- **The problem**
Go over the data below and say how many lines hold the word "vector". Only the number is needed.

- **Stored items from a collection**
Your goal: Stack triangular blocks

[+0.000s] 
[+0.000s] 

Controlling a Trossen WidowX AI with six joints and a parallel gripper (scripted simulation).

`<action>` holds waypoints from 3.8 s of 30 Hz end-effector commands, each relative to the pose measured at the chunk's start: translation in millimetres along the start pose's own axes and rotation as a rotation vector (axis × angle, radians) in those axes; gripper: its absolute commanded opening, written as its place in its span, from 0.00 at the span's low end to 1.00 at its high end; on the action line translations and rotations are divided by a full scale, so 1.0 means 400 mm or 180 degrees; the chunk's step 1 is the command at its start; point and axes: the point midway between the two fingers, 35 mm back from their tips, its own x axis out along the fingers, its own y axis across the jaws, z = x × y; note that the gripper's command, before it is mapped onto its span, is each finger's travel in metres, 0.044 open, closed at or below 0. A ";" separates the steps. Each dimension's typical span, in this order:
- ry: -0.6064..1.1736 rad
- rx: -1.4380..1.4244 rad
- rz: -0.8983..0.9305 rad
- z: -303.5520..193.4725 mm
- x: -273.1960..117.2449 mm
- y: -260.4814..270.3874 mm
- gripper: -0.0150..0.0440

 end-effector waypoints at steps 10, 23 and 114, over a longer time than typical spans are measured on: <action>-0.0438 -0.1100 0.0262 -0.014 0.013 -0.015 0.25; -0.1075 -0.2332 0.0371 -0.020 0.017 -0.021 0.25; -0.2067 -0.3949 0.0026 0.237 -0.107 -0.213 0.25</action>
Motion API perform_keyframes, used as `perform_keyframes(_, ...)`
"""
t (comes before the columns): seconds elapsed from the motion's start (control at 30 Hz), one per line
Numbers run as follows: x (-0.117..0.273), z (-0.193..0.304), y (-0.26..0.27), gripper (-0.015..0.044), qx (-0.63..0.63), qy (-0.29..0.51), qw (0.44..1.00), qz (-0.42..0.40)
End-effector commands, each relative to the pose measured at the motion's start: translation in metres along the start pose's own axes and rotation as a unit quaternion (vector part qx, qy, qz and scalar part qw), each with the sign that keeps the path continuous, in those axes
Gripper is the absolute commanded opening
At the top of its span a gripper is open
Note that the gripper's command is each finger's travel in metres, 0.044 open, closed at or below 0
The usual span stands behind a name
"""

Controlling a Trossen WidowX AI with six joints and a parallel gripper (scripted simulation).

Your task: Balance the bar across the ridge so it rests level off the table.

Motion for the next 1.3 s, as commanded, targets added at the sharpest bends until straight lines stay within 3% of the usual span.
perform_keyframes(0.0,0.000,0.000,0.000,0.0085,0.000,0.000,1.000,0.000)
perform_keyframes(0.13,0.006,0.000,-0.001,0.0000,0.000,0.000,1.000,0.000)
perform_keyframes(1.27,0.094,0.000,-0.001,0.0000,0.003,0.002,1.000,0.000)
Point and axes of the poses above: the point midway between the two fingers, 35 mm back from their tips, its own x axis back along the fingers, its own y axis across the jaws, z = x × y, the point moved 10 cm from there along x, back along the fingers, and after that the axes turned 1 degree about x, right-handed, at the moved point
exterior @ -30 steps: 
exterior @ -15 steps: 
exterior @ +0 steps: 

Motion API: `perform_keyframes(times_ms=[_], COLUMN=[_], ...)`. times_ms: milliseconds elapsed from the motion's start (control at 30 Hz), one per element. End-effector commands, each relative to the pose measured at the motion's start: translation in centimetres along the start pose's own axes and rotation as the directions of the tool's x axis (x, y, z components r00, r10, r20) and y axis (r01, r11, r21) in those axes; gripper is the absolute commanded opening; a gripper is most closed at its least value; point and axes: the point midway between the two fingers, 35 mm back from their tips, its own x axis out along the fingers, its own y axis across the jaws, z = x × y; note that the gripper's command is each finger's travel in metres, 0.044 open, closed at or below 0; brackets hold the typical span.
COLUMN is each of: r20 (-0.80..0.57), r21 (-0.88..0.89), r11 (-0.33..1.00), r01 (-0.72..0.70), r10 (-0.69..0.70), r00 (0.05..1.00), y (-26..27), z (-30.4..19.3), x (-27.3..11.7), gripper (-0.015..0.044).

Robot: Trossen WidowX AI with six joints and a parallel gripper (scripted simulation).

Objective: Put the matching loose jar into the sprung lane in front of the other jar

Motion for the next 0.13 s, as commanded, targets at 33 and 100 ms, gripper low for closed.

- **Task response**
2